= Exercise prompt =
Retrieve all lines below that have the string "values".

_ _ _ _ _

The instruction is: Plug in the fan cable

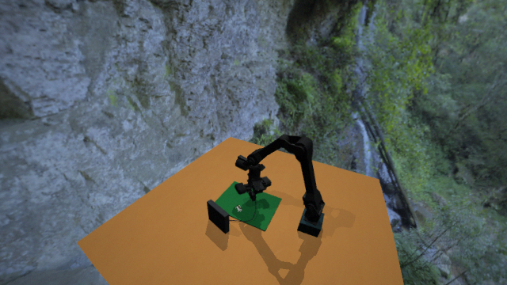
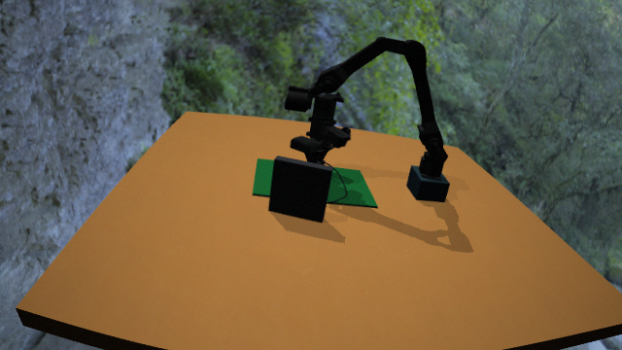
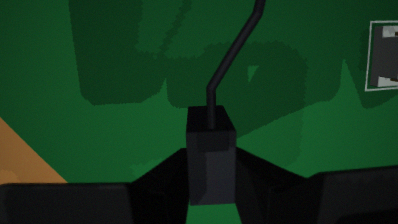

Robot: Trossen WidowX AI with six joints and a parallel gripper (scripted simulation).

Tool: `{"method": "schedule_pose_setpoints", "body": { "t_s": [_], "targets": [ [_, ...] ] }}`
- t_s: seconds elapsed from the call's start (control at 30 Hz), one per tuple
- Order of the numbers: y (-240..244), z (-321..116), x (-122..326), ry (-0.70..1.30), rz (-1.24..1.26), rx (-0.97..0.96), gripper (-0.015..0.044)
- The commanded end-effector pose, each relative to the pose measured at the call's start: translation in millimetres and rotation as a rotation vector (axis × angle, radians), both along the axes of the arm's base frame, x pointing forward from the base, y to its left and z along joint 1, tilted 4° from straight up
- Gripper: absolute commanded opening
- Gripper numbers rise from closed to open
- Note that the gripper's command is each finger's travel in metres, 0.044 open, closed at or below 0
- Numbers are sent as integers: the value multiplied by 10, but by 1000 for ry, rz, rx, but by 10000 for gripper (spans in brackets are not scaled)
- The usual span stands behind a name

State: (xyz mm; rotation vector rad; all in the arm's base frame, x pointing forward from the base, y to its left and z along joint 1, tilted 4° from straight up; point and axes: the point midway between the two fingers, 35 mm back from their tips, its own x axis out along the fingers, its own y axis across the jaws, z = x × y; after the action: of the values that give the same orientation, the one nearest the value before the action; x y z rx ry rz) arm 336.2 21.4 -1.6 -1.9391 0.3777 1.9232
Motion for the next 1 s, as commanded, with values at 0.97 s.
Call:
{"method": "schedule_pose_setpoints", "body": {
  "t_s": [0.97],
  "targets": [
    [162, 503, 25, 41, -579, 14, 0]
  ]
}}
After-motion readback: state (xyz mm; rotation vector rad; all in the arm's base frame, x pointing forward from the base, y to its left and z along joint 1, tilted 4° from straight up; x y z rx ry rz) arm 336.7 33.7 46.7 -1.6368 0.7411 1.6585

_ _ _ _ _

= The completed task =
State: (xyz mm; rotation vector rad; all in the arm's base frame, x pointing forward from the base, y to its left and z along joint 1, tilted 4° from straight up; point and axes: the point midway between the two fingers, 35 mm back from their tips, its own x axis out along the fingers, its own y axis across the jaws, z = x × y; after the action: of the values that give the same orientation, the one nearest the value before the action; x y z rx ry rz) arm 336.2 21.4 -1.6 -1.9391 0.3777 1.9232
Motion for the next 1 s, as commanded, with values at 0.97 s.

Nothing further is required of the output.